Scientific classification
- Kingdom: Animalia
- Phylum: Chordata
- Class: Reptilia
- Superorder: †Sauropterygia
- Order: †Plesiosauria
- Superfamily: †Plesiosauroidea
- Clade: †Leptocleidia
- Family: †Leptocleididae White, 1940
- Genera: †Brancasaurus; †Hastanectes; †Leptocleidus; †Nichollssaura; †Umoonasaurus; †Vectocleidus;

= Leptocleididae =

Extinct family of reptiles

Leptocleididae is a family of small-sized plesiosaurs that lived during the Early Cretaceous period (early Berriasian to early Albian stage).
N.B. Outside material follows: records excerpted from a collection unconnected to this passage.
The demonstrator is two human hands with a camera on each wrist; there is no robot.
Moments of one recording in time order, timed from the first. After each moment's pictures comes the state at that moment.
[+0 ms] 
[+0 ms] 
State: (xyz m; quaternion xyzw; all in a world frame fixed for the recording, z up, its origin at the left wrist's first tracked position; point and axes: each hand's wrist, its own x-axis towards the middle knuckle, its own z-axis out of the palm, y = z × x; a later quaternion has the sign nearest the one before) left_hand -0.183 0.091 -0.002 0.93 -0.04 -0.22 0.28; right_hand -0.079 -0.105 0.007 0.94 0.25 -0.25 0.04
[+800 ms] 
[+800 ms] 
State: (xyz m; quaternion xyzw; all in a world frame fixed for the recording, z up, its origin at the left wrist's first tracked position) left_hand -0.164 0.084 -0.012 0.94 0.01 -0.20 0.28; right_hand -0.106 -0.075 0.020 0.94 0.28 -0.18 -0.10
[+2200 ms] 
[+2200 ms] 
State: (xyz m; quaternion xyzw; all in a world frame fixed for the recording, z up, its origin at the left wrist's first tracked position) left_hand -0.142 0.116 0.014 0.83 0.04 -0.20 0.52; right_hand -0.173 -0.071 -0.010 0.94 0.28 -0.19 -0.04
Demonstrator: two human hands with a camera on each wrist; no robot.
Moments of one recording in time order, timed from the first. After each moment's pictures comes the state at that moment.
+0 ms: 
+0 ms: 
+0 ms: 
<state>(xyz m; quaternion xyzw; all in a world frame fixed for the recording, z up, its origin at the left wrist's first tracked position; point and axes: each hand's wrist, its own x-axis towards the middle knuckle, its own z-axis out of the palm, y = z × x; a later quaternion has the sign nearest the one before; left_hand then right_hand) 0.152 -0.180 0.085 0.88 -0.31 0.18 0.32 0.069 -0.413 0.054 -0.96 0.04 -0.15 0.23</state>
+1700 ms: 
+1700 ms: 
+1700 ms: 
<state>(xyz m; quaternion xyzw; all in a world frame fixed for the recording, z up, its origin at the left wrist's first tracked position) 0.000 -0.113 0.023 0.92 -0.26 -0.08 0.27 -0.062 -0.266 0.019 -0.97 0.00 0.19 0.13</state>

They had small bodies with small heads and short necks. Leptocleidus and Umoonasaurus had round bodies and triangle-shaped heads. Leptocleidids have been found in what were shallow nearshore, freshwater and brackish habitats. Hilary F. Ketchum and Roger B. J. Benson (2010), transferred Brancasaurus, Kaiwhekea, Nichollssaura and Thililua to this family. However, Ketchum and Benson (2011) reassigned Kaiwhekea and Thililua to their original positions, as an elasmosaurid and a polycotylid, respectively.